Task goal ▸ From the data that follows, report the number of lines including "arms", and only that number.

[Data items]
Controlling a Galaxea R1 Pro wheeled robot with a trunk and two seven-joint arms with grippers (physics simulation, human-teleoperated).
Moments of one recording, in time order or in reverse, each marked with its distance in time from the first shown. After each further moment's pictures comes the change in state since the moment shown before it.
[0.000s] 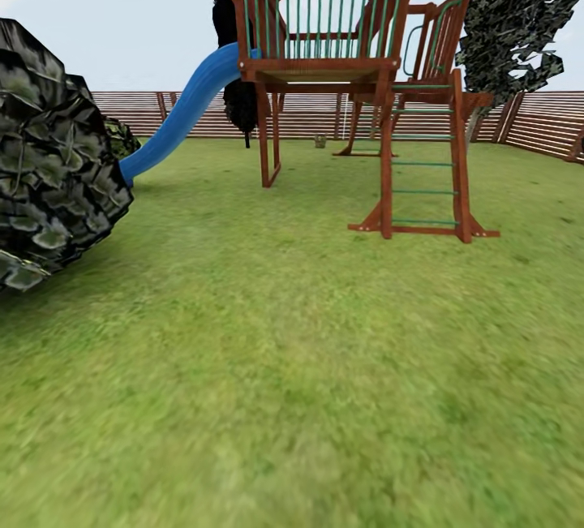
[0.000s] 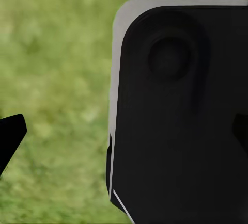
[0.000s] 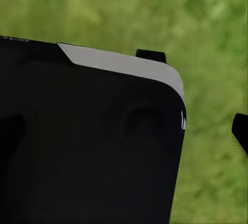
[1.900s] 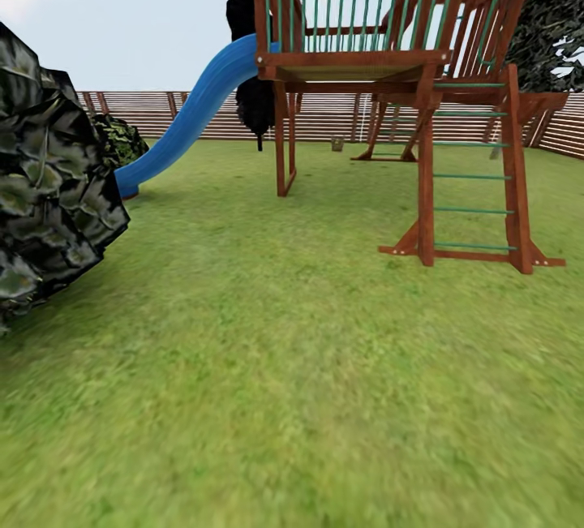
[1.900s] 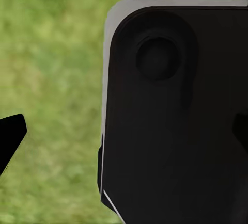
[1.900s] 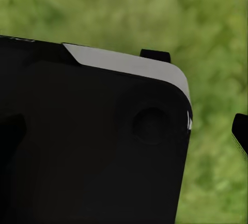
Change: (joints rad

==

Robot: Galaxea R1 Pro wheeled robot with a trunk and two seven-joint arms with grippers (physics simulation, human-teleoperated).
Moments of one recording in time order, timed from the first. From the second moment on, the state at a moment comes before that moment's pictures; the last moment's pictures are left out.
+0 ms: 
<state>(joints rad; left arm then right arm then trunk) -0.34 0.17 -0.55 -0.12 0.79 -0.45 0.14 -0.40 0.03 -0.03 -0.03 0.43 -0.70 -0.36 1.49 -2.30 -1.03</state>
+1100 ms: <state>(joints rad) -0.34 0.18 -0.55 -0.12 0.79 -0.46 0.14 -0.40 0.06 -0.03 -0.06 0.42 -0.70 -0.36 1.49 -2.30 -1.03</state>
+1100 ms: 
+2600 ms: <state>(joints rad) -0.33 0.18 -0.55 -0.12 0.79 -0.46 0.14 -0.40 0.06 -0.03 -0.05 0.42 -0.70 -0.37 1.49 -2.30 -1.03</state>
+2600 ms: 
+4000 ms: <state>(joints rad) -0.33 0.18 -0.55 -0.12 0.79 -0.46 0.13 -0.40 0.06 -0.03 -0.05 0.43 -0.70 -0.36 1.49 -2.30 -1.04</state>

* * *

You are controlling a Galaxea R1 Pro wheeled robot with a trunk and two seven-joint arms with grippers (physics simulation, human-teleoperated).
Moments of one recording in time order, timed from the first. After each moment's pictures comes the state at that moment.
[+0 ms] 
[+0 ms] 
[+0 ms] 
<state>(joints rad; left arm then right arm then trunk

Problem solution ▸ 3